What is Connected Data?
Connected data offers a way to map relationships between data sources to provide context and increase the value of existing data to a business. Data siloes offer little value to a business. By connecting different data points about a subject, such as a customer, a picture can be painted to enrich interactions with the additional context. The more data points about an entity can translate into higher potential value from the relationship.
Connected Data Examples
Below are some examples of where connected data can improve a business function:
Sales
The sales team must be well-informed when interacting with prospects and customers. For prospective customers, it is advantageous to know about changes in a company as change often triggers a purchase. For example, if a customer receives a new investment to expand in a specific area, the resulting job postings and market news can uncover new projects. For existing customer relationships, it is helpful for sales to know of the customer’s open technical issues or enhancement requests.
Marketing
The marketing function is very data-driven, using internal metrics to measure success and external data to understand market and customer dynamics. Each customer journey contains milestones that follow a path to a qualified lead that can be handed to sales. Each data point from that journey, such as landing pages visited, asset downloads, keyword searched, or ad clicks, triggers an uptick in their lead score as a candidate for sales to develop. The accumulation of connected data points creates an understanding of the customer’s interests before the first meaningful conversation occurs.
Service Support
Support organizations use connected data to understand the context of every call or inbound email. The service analyst must understand the environment their product is operating within, the expected service level, the criticality of the business, past escalations, and other open cases to resolve an incident correctly. By looking across all cases to see similar issues, the problem management system can automate root cause analysis to ensure no repeats of an issue.
Account Management
An account manager can do a better job if they can look at historical trends in the relationship, monitor social media to get a feel for the sensitivities their customer may have and come to the meeting armed with the right insights to demonstrate their competency.
Engineering & Development
During the development phase, a company can only test with a subset of use cases compared with a real-world deployment. Collecting and connecting data about production use helps to reduce bugs and allows for proactive maintenance. IoT sensors can provide masses of data to be looked at holistically to understand, with context, how a system operates in the wild.
Manufacturing
Connected data enables manufacturers to make data-driven decisions and optimize supply chain management, resulting in increased efficiency and cost savings. As more manufacturers adopt connected data technologies, they will continue to benefit from improved productivity, quality, and profitability.
Product Management
Product managers regularly interact with users of their product or service to understand its strengths and identify areas for improvement in future revisions. Usage data helps to locate areas that can be retired or refactored as options. The more data points the product manager gathers about the product, the more context is gained about where to take the roadmap for maximum benefit for the vendor and customer.

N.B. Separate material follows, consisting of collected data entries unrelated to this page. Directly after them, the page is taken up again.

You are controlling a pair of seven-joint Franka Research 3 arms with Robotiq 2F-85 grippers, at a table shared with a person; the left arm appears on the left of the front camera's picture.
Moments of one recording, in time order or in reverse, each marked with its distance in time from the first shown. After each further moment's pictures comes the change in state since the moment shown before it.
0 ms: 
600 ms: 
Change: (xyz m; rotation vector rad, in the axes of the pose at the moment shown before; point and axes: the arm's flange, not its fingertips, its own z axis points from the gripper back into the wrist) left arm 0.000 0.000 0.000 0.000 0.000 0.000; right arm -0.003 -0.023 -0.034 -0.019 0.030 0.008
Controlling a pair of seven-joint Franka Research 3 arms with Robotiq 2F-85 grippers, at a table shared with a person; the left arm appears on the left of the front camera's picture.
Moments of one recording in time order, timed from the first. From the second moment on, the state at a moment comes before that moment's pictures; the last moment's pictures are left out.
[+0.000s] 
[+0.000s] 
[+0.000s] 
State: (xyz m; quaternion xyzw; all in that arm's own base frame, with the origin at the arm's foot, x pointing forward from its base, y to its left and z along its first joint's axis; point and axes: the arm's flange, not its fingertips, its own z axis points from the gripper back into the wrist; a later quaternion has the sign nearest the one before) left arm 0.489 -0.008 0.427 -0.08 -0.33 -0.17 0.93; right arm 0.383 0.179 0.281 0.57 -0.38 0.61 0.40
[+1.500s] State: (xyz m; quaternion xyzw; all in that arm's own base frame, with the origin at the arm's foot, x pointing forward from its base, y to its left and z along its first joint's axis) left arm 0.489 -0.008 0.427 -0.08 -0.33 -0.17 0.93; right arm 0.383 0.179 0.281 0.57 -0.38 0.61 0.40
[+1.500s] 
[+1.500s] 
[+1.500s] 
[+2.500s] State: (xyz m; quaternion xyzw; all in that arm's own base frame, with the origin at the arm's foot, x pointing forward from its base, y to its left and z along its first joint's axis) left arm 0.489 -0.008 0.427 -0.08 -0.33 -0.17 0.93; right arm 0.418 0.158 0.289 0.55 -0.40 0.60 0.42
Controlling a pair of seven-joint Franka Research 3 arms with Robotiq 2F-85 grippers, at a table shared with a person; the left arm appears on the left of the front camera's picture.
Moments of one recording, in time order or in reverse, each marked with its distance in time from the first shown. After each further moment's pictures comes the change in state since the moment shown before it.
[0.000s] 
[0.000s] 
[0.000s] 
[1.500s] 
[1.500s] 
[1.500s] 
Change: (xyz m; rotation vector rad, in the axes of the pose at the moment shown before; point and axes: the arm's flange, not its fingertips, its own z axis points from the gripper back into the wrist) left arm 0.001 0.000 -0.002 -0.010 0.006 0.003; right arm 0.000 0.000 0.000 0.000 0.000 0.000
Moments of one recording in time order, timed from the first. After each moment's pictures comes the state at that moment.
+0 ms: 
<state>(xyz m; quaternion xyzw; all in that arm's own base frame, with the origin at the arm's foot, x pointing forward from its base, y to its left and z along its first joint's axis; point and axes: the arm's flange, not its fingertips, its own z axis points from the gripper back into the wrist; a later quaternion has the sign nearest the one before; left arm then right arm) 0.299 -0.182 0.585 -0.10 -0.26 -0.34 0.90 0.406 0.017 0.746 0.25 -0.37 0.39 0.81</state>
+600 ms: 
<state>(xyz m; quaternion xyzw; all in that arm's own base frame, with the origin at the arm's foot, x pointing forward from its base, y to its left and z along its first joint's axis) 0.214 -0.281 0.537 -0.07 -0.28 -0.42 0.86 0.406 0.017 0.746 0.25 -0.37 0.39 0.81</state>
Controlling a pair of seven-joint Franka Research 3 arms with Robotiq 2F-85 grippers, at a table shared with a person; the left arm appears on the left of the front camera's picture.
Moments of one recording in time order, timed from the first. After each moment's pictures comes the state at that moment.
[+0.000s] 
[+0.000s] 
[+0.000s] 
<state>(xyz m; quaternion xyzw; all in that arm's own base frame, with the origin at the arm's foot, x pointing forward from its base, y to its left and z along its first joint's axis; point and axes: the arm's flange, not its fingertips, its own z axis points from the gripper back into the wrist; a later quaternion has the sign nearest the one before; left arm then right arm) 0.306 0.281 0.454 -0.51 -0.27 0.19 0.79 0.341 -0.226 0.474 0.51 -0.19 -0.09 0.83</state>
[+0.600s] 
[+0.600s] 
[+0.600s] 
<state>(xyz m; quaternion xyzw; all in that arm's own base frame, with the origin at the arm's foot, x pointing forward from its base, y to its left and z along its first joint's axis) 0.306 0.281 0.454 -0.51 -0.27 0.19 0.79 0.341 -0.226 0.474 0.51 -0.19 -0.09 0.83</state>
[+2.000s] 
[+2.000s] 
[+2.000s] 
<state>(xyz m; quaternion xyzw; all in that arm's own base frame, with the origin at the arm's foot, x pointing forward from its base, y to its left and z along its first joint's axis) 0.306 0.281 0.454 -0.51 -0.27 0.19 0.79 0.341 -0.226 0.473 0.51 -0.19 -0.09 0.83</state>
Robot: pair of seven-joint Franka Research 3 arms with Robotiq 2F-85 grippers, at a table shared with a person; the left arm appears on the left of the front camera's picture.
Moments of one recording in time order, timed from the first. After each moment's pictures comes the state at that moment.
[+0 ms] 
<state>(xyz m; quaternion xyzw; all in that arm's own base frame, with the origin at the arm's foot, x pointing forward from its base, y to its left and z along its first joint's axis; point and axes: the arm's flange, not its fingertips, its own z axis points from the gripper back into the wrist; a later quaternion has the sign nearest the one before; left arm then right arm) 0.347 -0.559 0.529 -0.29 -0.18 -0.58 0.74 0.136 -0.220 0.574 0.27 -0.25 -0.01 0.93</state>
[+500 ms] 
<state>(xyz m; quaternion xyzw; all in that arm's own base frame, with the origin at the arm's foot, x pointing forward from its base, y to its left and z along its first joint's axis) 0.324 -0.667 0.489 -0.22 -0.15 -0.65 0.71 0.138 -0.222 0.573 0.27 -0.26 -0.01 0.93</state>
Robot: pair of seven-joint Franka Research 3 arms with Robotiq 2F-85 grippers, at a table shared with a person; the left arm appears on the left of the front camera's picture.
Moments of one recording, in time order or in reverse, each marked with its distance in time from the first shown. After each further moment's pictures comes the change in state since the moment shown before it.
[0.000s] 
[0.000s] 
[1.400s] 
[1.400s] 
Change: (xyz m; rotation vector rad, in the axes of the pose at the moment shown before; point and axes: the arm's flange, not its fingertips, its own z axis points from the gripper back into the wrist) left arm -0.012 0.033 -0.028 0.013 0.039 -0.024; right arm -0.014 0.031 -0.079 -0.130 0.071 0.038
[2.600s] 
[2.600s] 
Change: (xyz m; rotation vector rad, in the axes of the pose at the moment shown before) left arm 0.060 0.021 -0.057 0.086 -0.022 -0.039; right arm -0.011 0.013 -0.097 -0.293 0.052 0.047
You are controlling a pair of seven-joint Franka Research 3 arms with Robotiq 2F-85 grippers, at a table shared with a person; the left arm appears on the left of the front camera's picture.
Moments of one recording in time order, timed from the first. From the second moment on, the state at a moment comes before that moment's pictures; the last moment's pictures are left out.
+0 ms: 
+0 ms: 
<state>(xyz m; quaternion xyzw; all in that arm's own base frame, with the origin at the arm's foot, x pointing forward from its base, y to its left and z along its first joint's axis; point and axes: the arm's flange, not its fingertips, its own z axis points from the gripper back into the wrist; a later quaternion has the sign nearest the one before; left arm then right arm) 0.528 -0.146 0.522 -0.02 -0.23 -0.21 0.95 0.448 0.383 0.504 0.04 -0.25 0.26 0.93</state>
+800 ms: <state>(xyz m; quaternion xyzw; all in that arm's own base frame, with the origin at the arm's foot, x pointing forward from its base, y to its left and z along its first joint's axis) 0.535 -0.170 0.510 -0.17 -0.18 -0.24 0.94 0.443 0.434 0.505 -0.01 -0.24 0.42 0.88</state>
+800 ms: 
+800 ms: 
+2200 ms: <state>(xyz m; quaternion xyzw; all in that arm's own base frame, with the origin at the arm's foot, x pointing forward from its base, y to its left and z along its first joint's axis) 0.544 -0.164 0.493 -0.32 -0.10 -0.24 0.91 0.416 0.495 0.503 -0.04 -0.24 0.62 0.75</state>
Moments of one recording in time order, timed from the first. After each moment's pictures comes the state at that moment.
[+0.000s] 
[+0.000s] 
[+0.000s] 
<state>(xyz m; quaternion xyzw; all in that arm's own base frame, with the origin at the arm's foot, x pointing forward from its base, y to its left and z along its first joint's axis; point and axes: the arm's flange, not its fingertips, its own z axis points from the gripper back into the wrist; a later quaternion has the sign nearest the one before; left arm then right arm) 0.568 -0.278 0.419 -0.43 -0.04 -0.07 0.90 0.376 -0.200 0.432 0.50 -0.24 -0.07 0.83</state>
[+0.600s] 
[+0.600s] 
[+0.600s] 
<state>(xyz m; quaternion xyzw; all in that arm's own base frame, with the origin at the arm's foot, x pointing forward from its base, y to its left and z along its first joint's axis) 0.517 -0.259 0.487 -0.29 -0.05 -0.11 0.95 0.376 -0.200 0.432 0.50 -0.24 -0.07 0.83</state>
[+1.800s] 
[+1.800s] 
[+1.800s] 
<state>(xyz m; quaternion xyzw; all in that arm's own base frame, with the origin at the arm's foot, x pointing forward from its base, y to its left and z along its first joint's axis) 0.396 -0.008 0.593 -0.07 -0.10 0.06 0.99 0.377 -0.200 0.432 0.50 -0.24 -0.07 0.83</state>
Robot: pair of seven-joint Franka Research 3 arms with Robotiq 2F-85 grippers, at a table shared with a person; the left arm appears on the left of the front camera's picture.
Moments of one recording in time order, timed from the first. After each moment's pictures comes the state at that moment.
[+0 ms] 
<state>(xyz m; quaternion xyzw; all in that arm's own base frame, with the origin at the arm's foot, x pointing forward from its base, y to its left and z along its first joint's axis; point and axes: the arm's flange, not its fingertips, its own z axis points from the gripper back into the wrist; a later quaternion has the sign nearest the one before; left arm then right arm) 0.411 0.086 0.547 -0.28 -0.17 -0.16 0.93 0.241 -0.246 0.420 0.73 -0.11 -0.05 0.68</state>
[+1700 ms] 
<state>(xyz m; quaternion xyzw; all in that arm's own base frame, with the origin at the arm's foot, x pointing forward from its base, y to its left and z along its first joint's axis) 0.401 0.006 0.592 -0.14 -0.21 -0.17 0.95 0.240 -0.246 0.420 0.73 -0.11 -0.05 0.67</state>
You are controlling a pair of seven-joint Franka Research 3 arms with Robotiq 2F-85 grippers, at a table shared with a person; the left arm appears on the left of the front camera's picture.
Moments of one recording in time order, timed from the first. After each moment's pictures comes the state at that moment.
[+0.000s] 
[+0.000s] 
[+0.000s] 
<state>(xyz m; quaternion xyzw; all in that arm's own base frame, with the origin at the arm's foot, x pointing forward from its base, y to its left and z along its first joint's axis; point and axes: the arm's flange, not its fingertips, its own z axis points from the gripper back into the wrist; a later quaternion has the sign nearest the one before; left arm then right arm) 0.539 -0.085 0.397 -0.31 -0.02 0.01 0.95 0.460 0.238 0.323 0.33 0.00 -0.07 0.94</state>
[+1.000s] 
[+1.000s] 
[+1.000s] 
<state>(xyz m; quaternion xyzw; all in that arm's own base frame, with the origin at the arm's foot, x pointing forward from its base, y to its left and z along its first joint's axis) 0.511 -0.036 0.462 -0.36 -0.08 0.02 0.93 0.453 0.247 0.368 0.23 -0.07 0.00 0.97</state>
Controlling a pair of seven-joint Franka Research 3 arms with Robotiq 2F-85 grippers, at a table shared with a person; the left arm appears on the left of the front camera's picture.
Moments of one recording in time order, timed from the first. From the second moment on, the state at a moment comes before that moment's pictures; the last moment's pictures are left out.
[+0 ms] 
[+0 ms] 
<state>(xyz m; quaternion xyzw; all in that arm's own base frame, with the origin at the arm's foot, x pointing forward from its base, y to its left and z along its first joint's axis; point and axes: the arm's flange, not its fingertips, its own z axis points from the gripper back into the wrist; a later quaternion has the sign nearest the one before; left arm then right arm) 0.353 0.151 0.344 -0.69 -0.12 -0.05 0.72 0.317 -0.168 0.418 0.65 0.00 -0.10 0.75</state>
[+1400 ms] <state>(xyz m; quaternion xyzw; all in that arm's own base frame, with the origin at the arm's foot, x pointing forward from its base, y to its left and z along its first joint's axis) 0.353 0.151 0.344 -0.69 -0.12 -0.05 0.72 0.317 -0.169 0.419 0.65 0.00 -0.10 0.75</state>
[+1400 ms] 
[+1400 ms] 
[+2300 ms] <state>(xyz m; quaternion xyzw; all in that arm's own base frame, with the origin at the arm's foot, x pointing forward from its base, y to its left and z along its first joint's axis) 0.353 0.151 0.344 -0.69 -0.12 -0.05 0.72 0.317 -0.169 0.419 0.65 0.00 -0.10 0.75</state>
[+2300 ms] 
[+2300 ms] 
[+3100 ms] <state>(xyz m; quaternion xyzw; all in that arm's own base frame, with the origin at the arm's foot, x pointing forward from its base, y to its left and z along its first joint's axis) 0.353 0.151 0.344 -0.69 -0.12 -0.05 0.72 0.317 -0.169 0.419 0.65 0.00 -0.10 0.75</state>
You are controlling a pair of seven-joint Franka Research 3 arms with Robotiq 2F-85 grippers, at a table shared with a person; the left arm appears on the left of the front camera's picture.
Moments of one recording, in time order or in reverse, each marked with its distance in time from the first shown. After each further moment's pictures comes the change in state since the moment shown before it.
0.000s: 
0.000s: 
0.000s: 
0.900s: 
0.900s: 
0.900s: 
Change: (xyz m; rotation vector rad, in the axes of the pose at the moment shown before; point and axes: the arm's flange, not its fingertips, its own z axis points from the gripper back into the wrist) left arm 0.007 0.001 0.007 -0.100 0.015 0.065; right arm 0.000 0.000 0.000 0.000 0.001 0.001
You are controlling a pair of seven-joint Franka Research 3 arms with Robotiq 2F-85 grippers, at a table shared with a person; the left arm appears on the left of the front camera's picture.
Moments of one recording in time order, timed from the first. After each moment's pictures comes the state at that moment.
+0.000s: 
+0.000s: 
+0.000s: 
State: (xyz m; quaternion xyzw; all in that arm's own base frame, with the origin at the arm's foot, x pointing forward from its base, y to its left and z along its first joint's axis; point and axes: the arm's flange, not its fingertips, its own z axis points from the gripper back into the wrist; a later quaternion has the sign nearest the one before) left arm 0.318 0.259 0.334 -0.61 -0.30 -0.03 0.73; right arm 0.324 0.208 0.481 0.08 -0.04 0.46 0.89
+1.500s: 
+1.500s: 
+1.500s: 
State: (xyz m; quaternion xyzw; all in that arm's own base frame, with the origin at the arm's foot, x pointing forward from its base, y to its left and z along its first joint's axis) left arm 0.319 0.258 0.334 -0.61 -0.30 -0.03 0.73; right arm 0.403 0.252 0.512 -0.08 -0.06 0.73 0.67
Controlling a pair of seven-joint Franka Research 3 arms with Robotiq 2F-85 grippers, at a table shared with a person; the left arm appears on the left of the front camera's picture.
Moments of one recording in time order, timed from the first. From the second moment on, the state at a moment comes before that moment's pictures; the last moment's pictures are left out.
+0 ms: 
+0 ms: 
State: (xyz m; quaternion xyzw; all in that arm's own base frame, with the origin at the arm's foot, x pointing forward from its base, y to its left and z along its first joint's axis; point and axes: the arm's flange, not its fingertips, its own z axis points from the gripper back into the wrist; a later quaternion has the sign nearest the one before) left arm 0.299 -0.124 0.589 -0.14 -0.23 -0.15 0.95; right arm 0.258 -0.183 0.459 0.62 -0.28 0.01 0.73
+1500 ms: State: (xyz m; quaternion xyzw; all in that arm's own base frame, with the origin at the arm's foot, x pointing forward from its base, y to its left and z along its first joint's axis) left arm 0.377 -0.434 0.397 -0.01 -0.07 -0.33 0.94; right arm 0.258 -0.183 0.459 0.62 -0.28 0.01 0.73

Actian Makes it Easy to Analyze
Actian Data Intelligence Platform is purpose-built to help organizations unify, manage, and understand their data across hybrid environments. It brings together metadata management, governance, lineage, quality monitoring, and automation in a single platform. This enables teams to see where data comes from, how it’s used, and whether it meets internal and external requirements.
Through its centralized interface, Actian supports real-time insight into data structures and flows, making it easier to apply policies, resolve issues, and collaborate across departments. The platform also helps connect data to business context, enabling teams to use data more effectively and responsibly. Actian’s platform is designed to scale with evolving data ecosystems, supporting consistent, intelligent, and secure data use across the enterprise. Request your personalized demo.
FAQ
Connected data is an approach where data from multiple systems, applications, and sources is linked through relationships, metadata, and semantics to create a unified, context-rich view across the organization.
Connected data breaks down silos, improves data discoverability, supports accurate analytics, strengthens governance, and enables AI systems to understand how datasets relate to each other across business functions.
By linking data assets through shared entities, lineage, and metadata, connected data provides AI models and analytics engines with context that improves accuracy, relevance, and explainability in insights and predictions.
Key technologies include knowledge graphs, metadata management platforms, data catalogs, master data management (MDM), data lineage tools, semantic models, and integration frameworks that map relationships across systems.
Common use cases include customer 360 views, supply chain visibility, fraud detection, regulatory compliance, data governance, enterprise search, and retrieval-augmented generation (RAG) models that rely on contextual data relationships.
Challenges include integrating disparate systems, aligning schemas, maintaining consistent metadata, establishing governance standards, mapping lineage across complex pipelines, and ensuring the accuracy of relationships over time.